Madry, for one, isn’t scared — or at least not yet. And some of that assurance stems from research that has led him to the following conclusion: Despite its considerable success, AI, especially in the form of machine learning, is lazy. “Think of being lazy as such a smart student who doesn’t really want to study for an exam. Instead, what he does is just study all the previous year’s exams and only look at the pattern. explores. Instead of actually trying to learn, he just tries to pass the test. And that’s just like the current AI is lazy.”

For example, a machine-learning model can recognize grazing sheep, for example, by choosing only images that contain green grass. If a model is trained to identify fish from photographs of fishermen, Madry explained, “The model detects that if there is a human in the picture, I would classify it as a fish. ” The consequences could be more dire for AI models aimed at ruling out malignant tumors. If the model is trained on images with rulers that indicate the size of the tumor, the model can only select images that have rulers.

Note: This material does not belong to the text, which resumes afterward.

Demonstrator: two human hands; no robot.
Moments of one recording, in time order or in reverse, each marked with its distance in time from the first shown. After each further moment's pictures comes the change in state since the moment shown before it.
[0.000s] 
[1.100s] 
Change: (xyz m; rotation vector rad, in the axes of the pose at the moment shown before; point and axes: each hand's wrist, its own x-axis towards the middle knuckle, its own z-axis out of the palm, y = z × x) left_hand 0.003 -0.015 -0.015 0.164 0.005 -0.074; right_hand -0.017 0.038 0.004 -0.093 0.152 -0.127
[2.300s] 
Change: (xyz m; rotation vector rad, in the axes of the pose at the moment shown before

This leads to Madry’s biggest concerns about AI in its current form. “AI is killing us now,” he said. “But the way it does [involves] A bit of a hoax.” He fears we’ll implement AI “in some way in which this mismatch between what the model actually does and what we think will have some disastrous consequences.” People who rely on AI, especially In potentially life-or-death situations, there is a need to be more aware of its current limitations, cautioned Madry.

There were 10 speakers in total, and the last to take the stage was MIT associate professor of electrical engineering and computer science and CSAIL principal investigator Marzeh Ghasemi, who laid out her vision of how AI might best contribute to general health and wellness. But for this to happen, its models must be trained on accurate, diverse and unbiased medical data.

It’s important to focus on the data, Ghasemi stressed, because these models are learning from us. “Since our data is human-generated… a neural network is learning how to practice from a doctor. But doctors are humans and humans make mistakes. And if a human makes a mistake, and we call the AI ​​from that.” If you train, the AI ​​will do too. Garbage came, garbage went. But it is not that the garbage is distributed equally.”

She pointed out that many subgroups receive worse care from medical practitioners, and members of these subgroups die from certain conditions at disproportionately high rates. This is one area, Ghasemi said, “where AI can really help. It’s something we can fix.” His group is developing machine-learning models that are robust, private, and fair. What is stopping them is neither the algorithm nor the GPU. This is data. Once we collect reliable data from a variety of sources, Ghasemi said, we can begin to reap the benefits AI can bring to the realm of health care.

In addition to speakers from CSAIL, there were also talks with members of MIT’s Institute for Data, Systems, and Society; MIT Mobility Initiative; MIT Media Lab; and Sensible City Lab.

With that hope the proceedings ended. Russ and Werner then thanked everyone for coming. “Please continue to think about the good and the bad of computing,” Russ urged. “And we look forward to seeing you back here in May for the next TEDxMIT event.”

The exact theme of the Spring 2022 gathering will have something to do with “superpowers.” But — if December’s adorable presentations were any indication — May’s offering is almost sure to give its attendees a lot to think about. And maybe provide inspiration for a startup or two.

Leave a Reply

Your email address will not be published.